The distribution of this announcement in jurisdictions other than the United Kingdom may be affected by the laws of relevant jurisdictions. Therefore any persons who are subject to the laws of any jurisdiction other than the United Kingdom will need to inform themselves about, and observe any applicable requirements.
This announcement is for information purposes only and shall not constitute an offer to buy, sell, issue or subscribe for, or the solicitation of an offer to buy, sell, issue, or subscribe for, any securities in DS Smith or any other entity.
Neither the content of the Company's website (or any other website) nor the content of any website accessible from hyperlinks on the Company's website (or any other website) is incorporated into, or forms part of, this announcement.

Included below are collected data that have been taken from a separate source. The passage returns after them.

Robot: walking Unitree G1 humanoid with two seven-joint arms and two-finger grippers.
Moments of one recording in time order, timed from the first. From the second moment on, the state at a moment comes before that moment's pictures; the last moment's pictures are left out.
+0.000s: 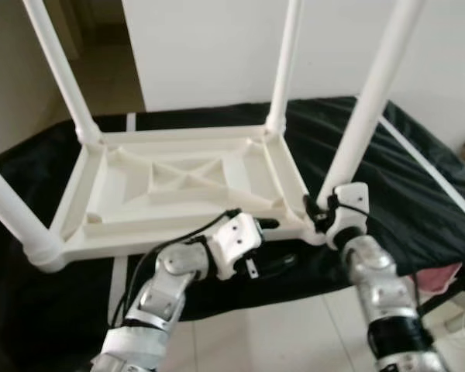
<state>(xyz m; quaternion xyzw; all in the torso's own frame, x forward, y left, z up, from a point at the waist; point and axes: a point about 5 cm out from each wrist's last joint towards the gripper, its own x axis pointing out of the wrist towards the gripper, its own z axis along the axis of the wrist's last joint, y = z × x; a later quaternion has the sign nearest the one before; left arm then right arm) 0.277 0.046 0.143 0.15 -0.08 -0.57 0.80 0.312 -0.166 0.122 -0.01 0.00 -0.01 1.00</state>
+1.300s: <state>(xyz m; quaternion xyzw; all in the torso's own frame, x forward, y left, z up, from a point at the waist) 0.271 0.053 0.143 0.10 -0.07 -0.55 0.83 0.282 -0.152 0.116 0.04 0.01 -0.04 1.00</state>
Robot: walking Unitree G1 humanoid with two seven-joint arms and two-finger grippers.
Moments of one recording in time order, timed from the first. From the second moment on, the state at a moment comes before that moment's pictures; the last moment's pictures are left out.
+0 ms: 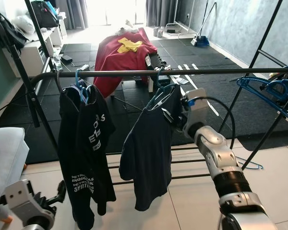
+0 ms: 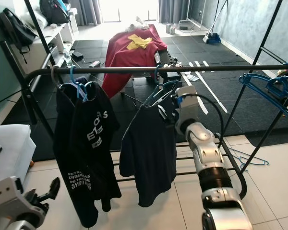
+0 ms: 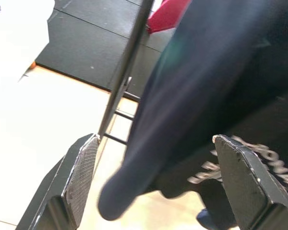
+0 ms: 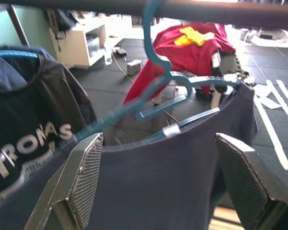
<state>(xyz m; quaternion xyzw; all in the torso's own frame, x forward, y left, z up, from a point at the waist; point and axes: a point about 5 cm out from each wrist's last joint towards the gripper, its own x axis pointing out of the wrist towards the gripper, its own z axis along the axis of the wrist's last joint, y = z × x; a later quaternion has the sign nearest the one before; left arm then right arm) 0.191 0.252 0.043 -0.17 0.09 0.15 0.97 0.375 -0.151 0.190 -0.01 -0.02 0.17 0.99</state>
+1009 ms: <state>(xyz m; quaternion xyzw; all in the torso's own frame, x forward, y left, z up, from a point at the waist) 0.139 0.239 0.026 -0.13 0.13 0.16 0.97 0.414 -0.109 0.201 -0.06 0.04 0.12 0.99</state>
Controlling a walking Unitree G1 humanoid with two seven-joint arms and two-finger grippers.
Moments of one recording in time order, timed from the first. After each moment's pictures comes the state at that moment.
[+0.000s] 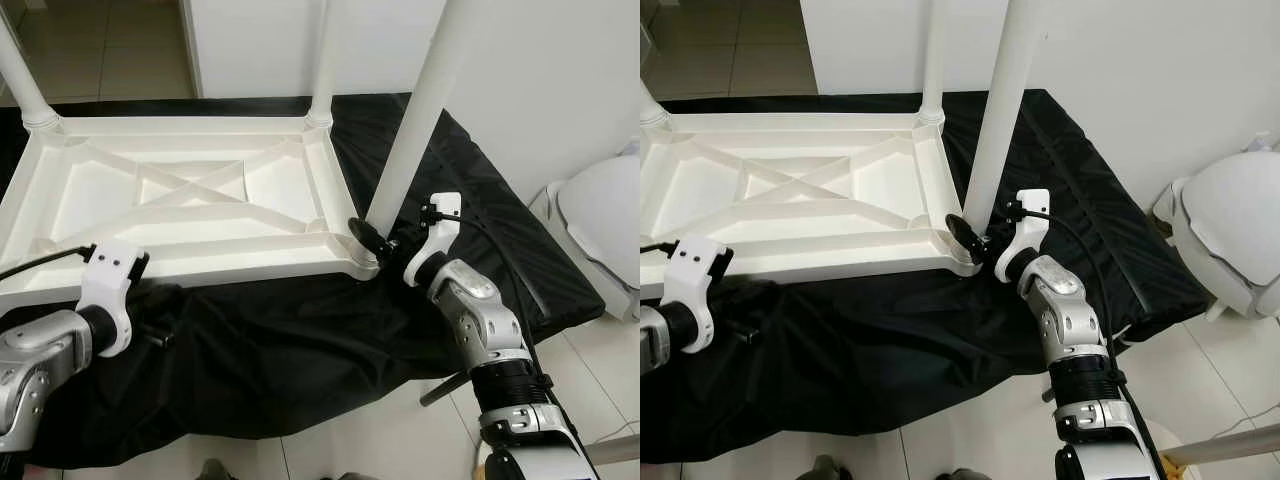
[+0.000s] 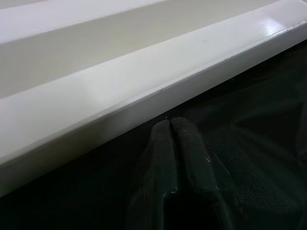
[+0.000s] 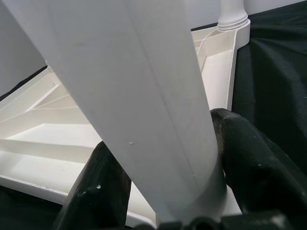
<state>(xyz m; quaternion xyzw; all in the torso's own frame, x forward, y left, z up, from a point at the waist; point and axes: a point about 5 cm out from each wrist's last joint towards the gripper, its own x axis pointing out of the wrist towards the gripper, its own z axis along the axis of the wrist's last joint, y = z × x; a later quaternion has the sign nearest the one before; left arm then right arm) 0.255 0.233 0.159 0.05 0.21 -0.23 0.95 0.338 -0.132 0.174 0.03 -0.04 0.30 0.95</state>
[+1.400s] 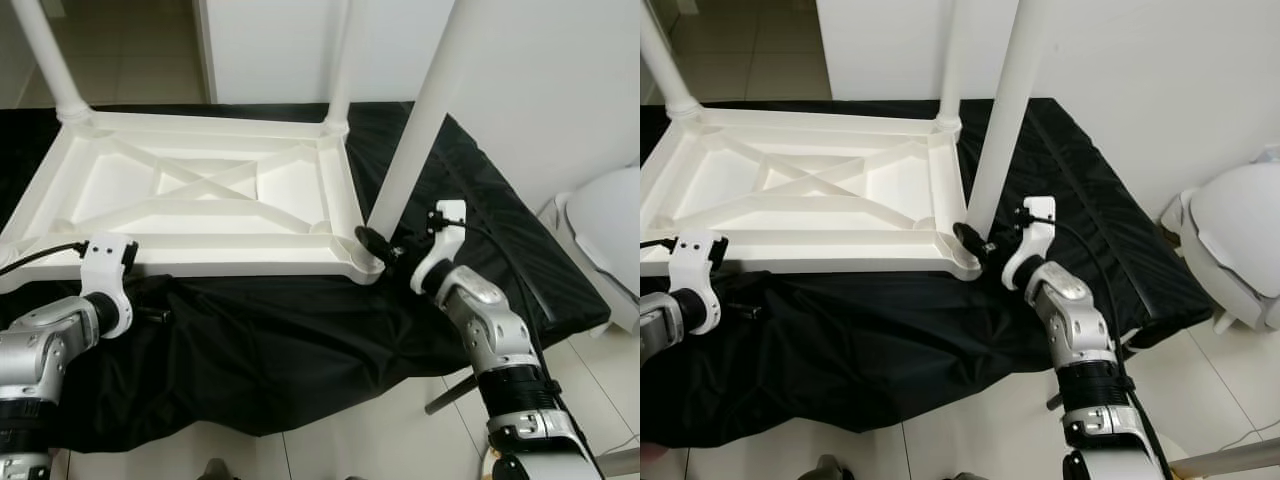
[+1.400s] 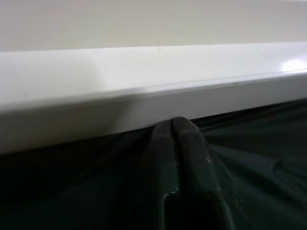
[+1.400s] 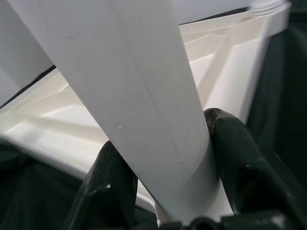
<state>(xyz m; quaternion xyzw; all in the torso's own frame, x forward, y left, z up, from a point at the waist) 0.300 0.259 0.141 0.00 0.21 -0.15 0.97 0.327 -0.140 0.161 0.06 0.00 0.33 0.94</state>
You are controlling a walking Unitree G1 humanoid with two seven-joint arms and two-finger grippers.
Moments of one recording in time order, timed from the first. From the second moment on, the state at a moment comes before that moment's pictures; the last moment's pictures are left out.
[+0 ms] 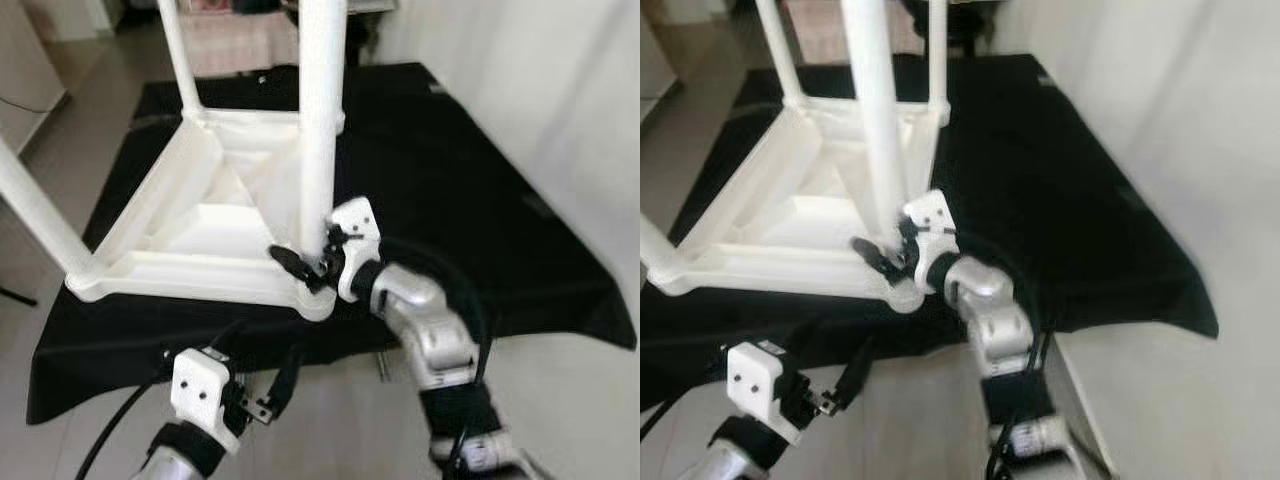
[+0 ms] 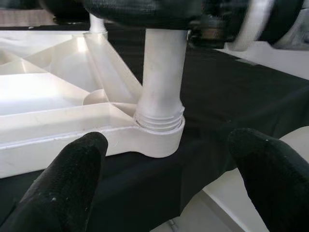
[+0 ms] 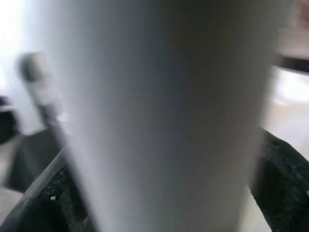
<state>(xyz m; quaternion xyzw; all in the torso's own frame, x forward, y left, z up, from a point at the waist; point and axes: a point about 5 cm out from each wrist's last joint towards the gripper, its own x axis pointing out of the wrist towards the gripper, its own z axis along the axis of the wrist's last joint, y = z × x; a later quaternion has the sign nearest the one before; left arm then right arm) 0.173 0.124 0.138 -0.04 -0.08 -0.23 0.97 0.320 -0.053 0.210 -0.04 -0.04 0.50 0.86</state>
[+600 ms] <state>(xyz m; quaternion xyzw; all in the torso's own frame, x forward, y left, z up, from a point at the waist) 0.161 0.119 0.138 -0.05 -0.07 -0.23 0.97 0.341 -0.050 0.247 -0.08 -0.07 0.69 0.72</state>
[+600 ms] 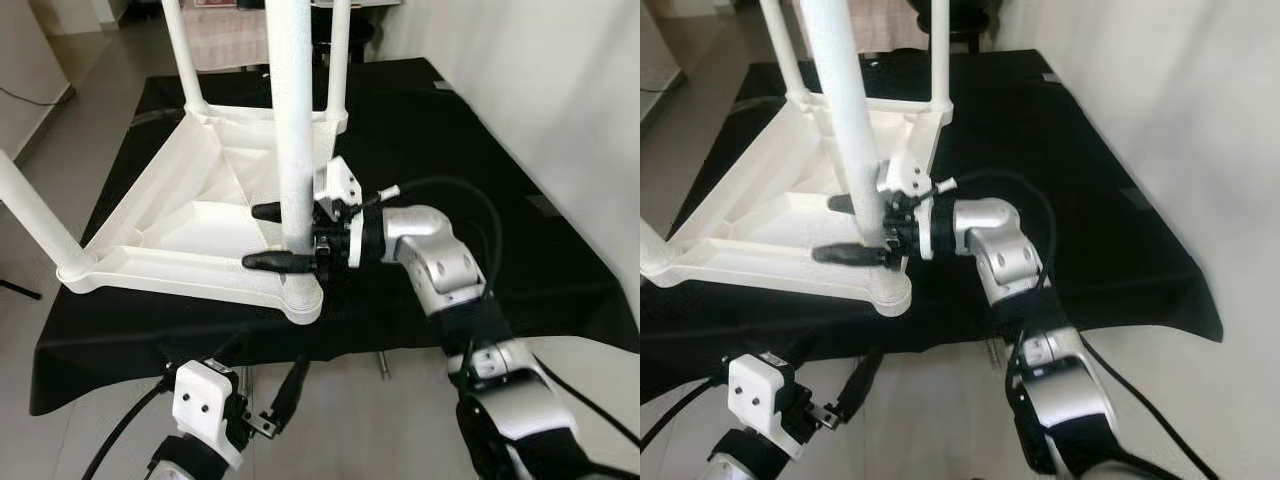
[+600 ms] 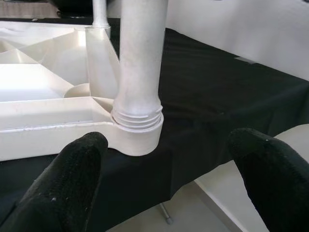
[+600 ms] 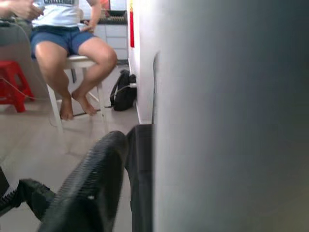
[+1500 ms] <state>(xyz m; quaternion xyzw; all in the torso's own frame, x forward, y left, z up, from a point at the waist) 0.167 0.124 0.141 -0.05 -0.07 -0.23 0.97 0.308 -0.069 0.198 -0.06 -0.03 0.25 0.97</state>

This announcement contains (or may contain) certain forward-looking statements with respect to certain of DS Smith's current expectations and projections about future events. These statements, which sometimes use words such as "anticipate", "believe", "intend", "estimate", "expect", "will", "shall", "may", "aim", "predict", "should", "continue" and words of similar meaning and/or other similar expressions that are predictions of or indicate future events and/or future trends, reflect the directors' beliefs and expectations at the date of this announcement and involve a number of risks, uncertainties and assumptions that could cause actual results and performance to differ materially from any expected future results or performance expressed or implied by the forward-looking statement.
Statements contained in this announcement regarding past trends or activities should not be taken as a representation that such trends or activities will continue in the future. The information contained in this announcement is subject to change without notice and, except as required by applicable law, neither DS Smith nor J.P. Morgan Limited assumes any responsibility or obligation to update publicly or review any of the forward-looking statements contained herein. You should not place undue reliance on forward-looking statements, which speak only as of the date of this announcement.
No statement in this announcement is or is intended to be a profit forecast or to imply that the earnings of DS Smith for the current or future financial years will necessarily match or exceed the historical or published earnings of DS Smith. The Shares have not been, and will not be, registered under the U.S. Securities Act of 1933, as amended and may not be offered, sold or transferred, directly or indirectly, within the United States except pursuant to an exemption from, or in a transaction not subject to, the registration requirements of the Securities Act and the securities laws of any state or other jurisdiction of the United States. This announcement does not constitute an offer to sell or issue or the solicitation of an offer to buy or acquire, nor shall there be any sale of the Shares in any jurisdiction in which such offer, solicitation or sale would be unlawful. The Shares have not been, and will not be, registered with any regulatory authority of any state within the United States. No money, securities or other consideration is being solicited and, if sent in response to the information herein, will not be accepted. There will be no public offer of any securities of the Company in the United States.